In this compelling episode, Nick Frost, co-founder of enterprise AI powerhouse Cohere, challenges the AGI hype while making a passionate case for AI's transformative potential in the workplace. From his early days as Jeff Hinton's first hire at Google Brain to building a $6.8 billion enterprise-focused AI company, Frost shares candid insights on why (25:28) he believes current AI technology won't lead to AGI, how Cohere competes against OpenAI's billions by focusing singularly on enterprise tool use (07:43), and why he thinks Sam Altman's predictions about existential AI threats were "academically disingenuous" (57:04). The conversation takes fascinating turns as Frost discusses the future of work, income inequality, and his bold prediction that by 2026, you'll simply tell your computer to "file my expenses" and it will handle everything autonomously (60:27).
Co-founder of Cohere, the enterprise-focused LLM company valued at $6.8 billion with over $900 million raised. Former Google Brain researcher who worked alongside AI pioneer Jeff Hinton, contributing to foundational transformer architecture research before founding one of the world's only foundational model companies focused exclusively on enterprise AI deployment.

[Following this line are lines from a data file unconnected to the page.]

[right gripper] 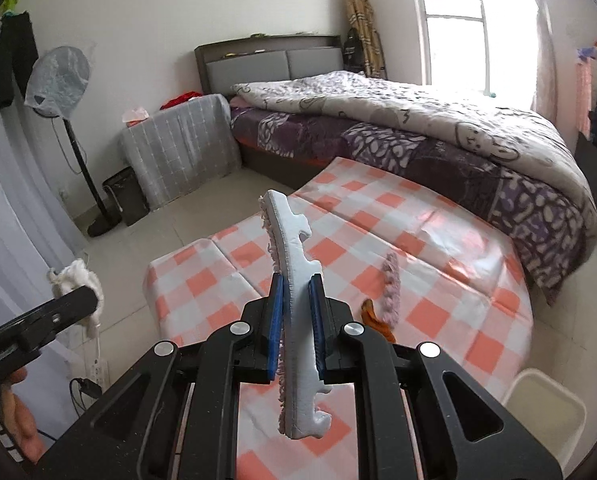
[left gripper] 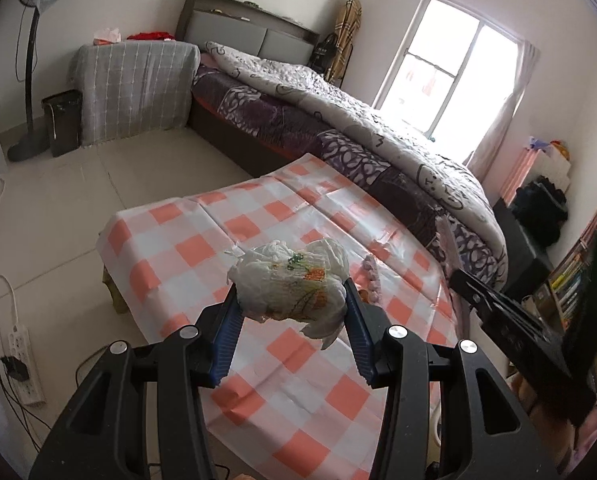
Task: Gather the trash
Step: 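Carry the foam strip over the white bin and open the right gripper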
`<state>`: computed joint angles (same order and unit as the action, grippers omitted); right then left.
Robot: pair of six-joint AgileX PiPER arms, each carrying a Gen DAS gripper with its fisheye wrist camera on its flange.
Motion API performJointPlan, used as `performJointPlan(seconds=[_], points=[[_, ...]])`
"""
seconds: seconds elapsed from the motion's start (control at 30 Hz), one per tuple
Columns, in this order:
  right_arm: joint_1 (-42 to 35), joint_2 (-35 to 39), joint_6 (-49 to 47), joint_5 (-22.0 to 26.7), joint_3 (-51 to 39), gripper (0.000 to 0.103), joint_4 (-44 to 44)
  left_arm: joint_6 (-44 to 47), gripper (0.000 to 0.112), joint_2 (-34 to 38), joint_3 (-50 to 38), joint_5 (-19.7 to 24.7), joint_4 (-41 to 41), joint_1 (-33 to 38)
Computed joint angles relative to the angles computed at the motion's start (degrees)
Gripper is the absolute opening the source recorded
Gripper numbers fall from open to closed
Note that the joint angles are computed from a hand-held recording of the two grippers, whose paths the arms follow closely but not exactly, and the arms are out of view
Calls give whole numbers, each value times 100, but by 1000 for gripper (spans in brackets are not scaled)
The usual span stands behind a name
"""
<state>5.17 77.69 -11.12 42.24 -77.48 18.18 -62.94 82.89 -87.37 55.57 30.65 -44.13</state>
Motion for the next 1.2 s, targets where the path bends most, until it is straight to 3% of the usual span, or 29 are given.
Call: performJointPlan(seconds=[0.23, 0.37, 0.77, 0.87, 0.93, 1.0, 1.1, 1.2], points=[[-362, -729, 565, -243, 889, 12, -202, -135, 48, 33, 43, 24, 295, -286], [-929, -943, 987, -211, 1214, 12, -336, -120, 48, 11, 90, -5, 270, -330], [-3322, -558, 1592, 493, 1359, 15, -477, -218, 48, 27, 145, 65, 435, -598], [-3720, -376, 1668, 634, 1347, 33, -392, -196, 48, 0, 174, 6, 355, -572], [-3823, -412, 1845, 560, 1383, 61, -466, -227, 48, -3, 160, 14, 344, -606], [-3871, -539, 1867, 475, 1416, 65, -462, -247, 48, 27, 113, 16, 338, -653], [-3957, -731, 1895, 387, 1429, 84, -536, -218, 48, 144, -7, -4, 326, -738], [-4347, -794, 1508, 482, 1348, 94, -134, -150, 48, 326, -164, -85, 226, -824]])
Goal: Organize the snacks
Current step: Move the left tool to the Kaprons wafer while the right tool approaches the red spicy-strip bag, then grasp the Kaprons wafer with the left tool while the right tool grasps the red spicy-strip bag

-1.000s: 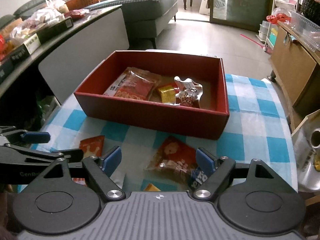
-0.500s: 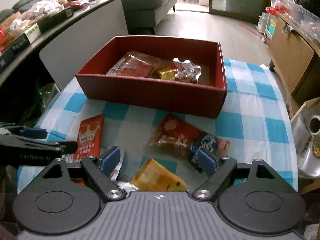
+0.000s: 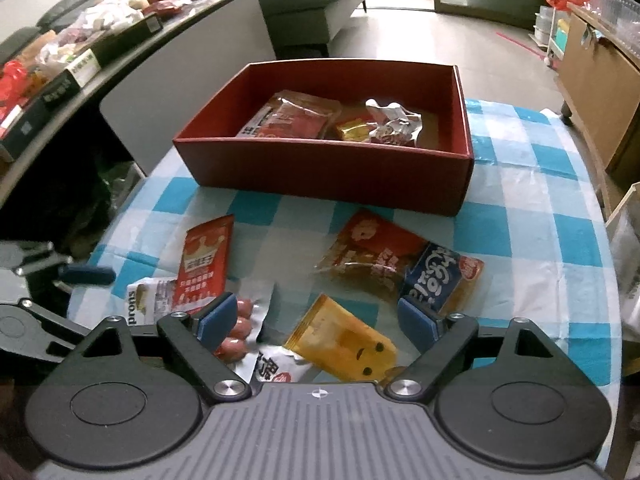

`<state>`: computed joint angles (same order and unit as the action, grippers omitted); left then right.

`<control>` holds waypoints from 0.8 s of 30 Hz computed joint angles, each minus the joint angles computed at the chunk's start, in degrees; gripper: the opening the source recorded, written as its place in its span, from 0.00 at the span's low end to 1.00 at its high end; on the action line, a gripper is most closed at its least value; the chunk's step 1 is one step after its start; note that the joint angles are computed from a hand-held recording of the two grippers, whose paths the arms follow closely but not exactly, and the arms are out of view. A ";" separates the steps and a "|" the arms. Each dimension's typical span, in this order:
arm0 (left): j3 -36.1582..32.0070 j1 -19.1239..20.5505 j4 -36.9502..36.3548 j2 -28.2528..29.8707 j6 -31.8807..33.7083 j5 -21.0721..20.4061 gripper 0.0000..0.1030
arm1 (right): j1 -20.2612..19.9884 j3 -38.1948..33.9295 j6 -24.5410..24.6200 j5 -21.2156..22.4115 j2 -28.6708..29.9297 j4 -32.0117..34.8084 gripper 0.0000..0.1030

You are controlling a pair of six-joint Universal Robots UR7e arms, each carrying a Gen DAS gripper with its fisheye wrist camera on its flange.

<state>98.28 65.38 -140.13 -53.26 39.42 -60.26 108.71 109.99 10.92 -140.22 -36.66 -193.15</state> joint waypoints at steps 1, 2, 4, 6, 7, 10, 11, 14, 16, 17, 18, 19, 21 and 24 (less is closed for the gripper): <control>-1.47 0.50 2.10 0.56 -3.36 -0.15 0.71 | -0.05 -0.01 -0.03 -0.01 0.04 0.28 0.89; -2.99 1.22 4.26 1.17 -8.03 -0.44 0.71 | -0.15 -0.07 0.03 0.04 0.03 0.71 0.89; -4.20 2.38 6.14 1.86 -17.40 0.26 0.71 | -0.38 -0.48 0.18 0.19 0.05 1.72 0.89; -4.77 3.30 7.79 1.86 -25.37 -0.68 0.74 | -0.54 -1.06 0.09 0.41 0.18 2.33 0.89; -4.89 3.55 8.35 1.75 -28.35 -1.45 0.73 | -0.52 -1.49 -0.21 0.64 0.32 2.49 0.89; -2.21 3.00 3.40 1.35 -32.59 -0.66 0.73 | -0.29 -2.27 -1.63 1.40 0.70 2.21 0.90; -1.29 2.57 2.03 1.36 -33.22 0.01 0.74 | -0.19 -2.33 -1.98 1.84 0.71 2.12 0.91; 1.73 0.71 -3.32 2.28 -31.45 4.48 0.78 | 0.03 -2.03 -2.45 2.45 0.53 1.81 0.92; 2.99 0.11 -6.31 2.78 -30.81 5.51 0.79 | -0.05 -1.50 -2.10 2.61 0.22 1.63 0.92; 3.08 0.05 -6.36 2.73 -30.58 5.70 0.76 | -0.09 -1.18 -1.90 2.61 0.01 1.53 0.92; 2.65 0.20 -5.91 2.76 -29.52 6.12 0.71 | -0.10 -0.92 -1.78 2.61 -0.17 1.39 0.92; 3.07 -0.07 -6.12 2.59 -27.22 7.45 0.60 | -0.12 -0.67 -1.69 2.68 -0.32 1.08 0.92; 4.00 -0.10 -6.45 1.51 -22.72 8.42 0.52 | -0.19 -0.42 -1.65 3.10 -0.42 0.77 0.92; 2.76 1.04 -1.78 0.08 -25.25 8.85 0.51 | -0.17 -0.35 -2.17 4.45 -0.41 0.98 0.92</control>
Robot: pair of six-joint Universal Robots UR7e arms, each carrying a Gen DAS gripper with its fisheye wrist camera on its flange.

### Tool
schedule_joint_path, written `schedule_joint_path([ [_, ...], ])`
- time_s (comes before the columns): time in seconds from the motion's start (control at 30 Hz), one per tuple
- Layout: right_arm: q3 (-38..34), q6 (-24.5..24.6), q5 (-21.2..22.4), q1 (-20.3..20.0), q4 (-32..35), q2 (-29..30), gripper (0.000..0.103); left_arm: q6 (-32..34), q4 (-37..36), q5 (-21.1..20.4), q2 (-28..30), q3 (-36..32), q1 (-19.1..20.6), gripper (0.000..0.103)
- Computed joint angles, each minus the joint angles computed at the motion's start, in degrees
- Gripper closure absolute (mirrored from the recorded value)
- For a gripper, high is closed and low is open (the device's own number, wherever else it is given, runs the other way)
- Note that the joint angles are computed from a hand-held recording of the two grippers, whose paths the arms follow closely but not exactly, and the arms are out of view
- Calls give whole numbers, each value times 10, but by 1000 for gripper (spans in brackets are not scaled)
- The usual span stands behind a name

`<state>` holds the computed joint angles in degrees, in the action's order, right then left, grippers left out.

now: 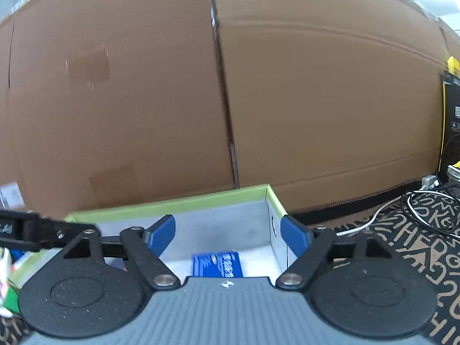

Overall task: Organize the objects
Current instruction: 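Lift both boxes into the lime-green box and open both grippers, then grasp the second copper box with the left gripper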

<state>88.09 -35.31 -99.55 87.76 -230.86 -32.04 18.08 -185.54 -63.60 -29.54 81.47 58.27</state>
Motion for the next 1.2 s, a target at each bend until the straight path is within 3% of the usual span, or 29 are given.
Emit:
schedule_joint_path([
  [0.17,27,-2,19,-6,-33,-5,15,45,-45,9,-11,23,-2,0],
  [0.33,64,14,55,-3,-26,-24,13,35,-74,56,-53,93,-5,0],
  [0.47,87,-13,90,7,-38,-20,9,-3,-108,83,-99,160,8,0],
  [0.57,99,-50,118,14,-30,-12,9,-57,-92,97,-141,199,26,0],
  [0.83,121,-89,140,42,29,13,9,-110,-76,137,-193,245,69,0],
  [0.93,126,-113,144,57,45,26,9,-96,-84,137,-199,245,76,0],
  [1.1,121,-156,114,75,75,46,10,-26,-112,131,-196,238,78,0],
  [1.2,110,-155,90,82,68,54,10,5,-99,116,-187,217,81,10],
])
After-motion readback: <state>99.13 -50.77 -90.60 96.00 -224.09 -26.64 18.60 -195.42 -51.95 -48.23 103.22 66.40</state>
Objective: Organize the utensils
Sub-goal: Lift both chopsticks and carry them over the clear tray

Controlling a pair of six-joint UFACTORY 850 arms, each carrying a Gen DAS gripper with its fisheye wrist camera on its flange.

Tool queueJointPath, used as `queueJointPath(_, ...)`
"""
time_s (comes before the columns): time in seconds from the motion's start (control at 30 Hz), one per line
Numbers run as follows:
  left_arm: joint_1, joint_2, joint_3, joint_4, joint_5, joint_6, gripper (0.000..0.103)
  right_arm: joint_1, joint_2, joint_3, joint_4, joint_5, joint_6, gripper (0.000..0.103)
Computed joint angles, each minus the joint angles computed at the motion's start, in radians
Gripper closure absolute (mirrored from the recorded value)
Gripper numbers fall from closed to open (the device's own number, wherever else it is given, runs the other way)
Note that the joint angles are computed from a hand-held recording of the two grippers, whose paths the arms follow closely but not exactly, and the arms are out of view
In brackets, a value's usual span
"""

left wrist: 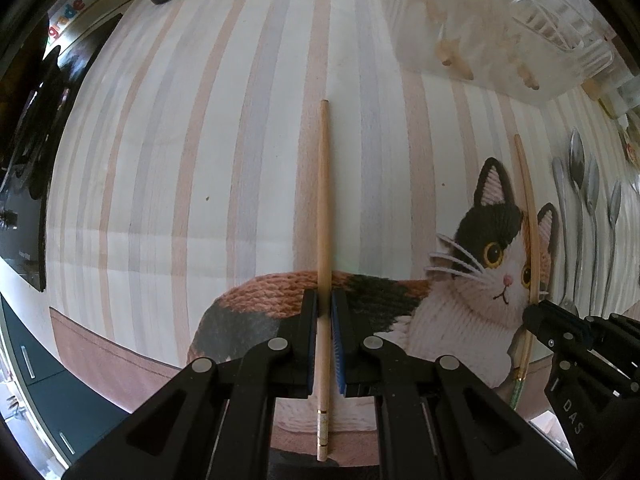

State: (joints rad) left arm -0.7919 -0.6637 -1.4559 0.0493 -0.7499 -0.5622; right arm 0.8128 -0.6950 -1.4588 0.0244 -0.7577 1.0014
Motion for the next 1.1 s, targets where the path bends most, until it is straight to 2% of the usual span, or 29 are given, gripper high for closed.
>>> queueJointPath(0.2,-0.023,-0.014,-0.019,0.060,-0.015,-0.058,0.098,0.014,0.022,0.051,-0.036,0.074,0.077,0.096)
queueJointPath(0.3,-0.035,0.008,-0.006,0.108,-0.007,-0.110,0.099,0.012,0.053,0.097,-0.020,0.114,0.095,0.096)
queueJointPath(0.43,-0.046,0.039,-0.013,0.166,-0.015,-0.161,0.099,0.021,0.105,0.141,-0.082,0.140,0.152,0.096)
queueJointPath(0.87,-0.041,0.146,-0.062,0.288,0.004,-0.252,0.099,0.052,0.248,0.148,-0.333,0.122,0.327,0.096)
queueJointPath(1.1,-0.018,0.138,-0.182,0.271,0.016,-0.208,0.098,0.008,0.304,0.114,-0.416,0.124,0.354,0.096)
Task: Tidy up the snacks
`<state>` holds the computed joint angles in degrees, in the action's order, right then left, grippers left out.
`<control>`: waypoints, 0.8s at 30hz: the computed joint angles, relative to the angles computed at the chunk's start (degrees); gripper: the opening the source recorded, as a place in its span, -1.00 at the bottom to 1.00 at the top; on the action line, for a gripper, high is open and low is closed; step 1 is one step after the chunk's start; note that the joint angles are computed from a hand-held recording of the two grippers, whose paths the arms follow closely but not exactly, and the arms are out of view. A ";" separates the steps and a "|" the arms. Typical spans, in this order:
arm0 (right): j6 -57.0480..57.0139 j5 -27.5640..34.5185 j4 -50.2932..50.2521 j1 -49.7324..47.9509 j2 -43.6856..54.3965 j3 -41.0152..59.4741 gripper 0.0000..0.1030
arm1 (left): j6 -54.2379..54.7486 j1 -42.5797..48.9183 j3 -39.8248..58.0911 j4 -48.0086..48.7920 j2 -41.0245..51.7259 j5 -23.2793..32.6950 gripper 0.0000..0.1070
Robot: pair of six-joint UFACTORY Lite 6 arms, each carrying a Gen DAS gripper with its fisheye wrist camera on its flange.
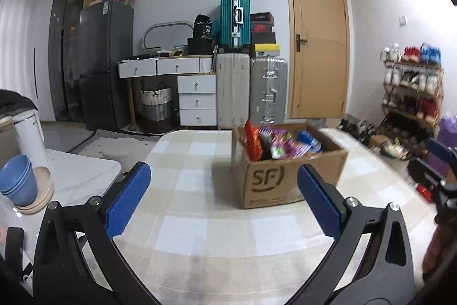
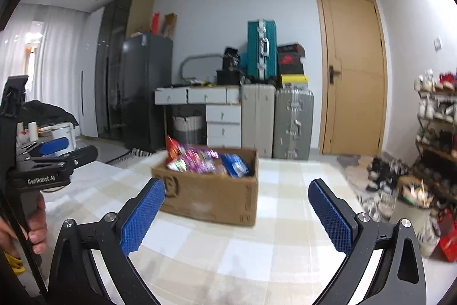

Host of 20 VC podcast, one of the world's leading venture capital and startup podcasts. Known for conducting in-depth interviews with founders, investors, and industry leaders, exploring both strategic business insights and the human elements behind building transformative companies.
Don't get caught up in AGI discourse or benchmark gaming—these distractions prevent you from understanding what the technology actually does well. (23:22) The most damaging rhetoric around AI creates existential threat narratives that make it harder to discuss real challenges like income inequality and workforce transitions. Instead, ground yourself in practical applications: ask whether your AI implementation helps people do work they find meaningful while automating tasks they'd rather avoid.
Success in AI isn't about throwing the most compute at the problem—it's about training models efficiently for specific use cases. (36:04) Cohere trains models to fit on just two GPUs while achieving enterprise-grade performance, spending "orders of magnitude less" than competitors. This efficiency advantage comes from singular focus: training models specifically for enterprise tool use, business data integration, and workplace augmentation rather than trying to be everything to everyone.
The most transformative AI applications exist in the workplace, not personal life. (11:56) Focus on automating the boring, repetitive tasks that employees don't want to do—like expense filing, documentation processing, or API integrations—rather than trying to automate human connection and creativity. This "ROI, not AGI" mindset helps you identify where AI adds genuine value versus where it creates unnecessary friction.
Language models are statistical text prediction systems, not digital gods. (25:50) While they generalize remarkably well across tasks, they haven't made independent breakthroughs and won't replace human insight, creativity, and cultural understanding. Understanding these fundamental limitations helps you deploy AI effectively—as augmentation tools that help people focus on high-value work requiring human judgment and interpersonal skills.
Being curious and contrarian is both an asset and a liability in fast-moving industries. (62:22) This trait helps you spot opportunities others miss—like founding an LLM company in 2019 when it wasn't mainstream—but can also lead you astray when conventional wisdom is actually correct. Balance this by staying grounded in customer problems and real-world applications rather than getting lost in theoretical possibilities or industry hype cycles.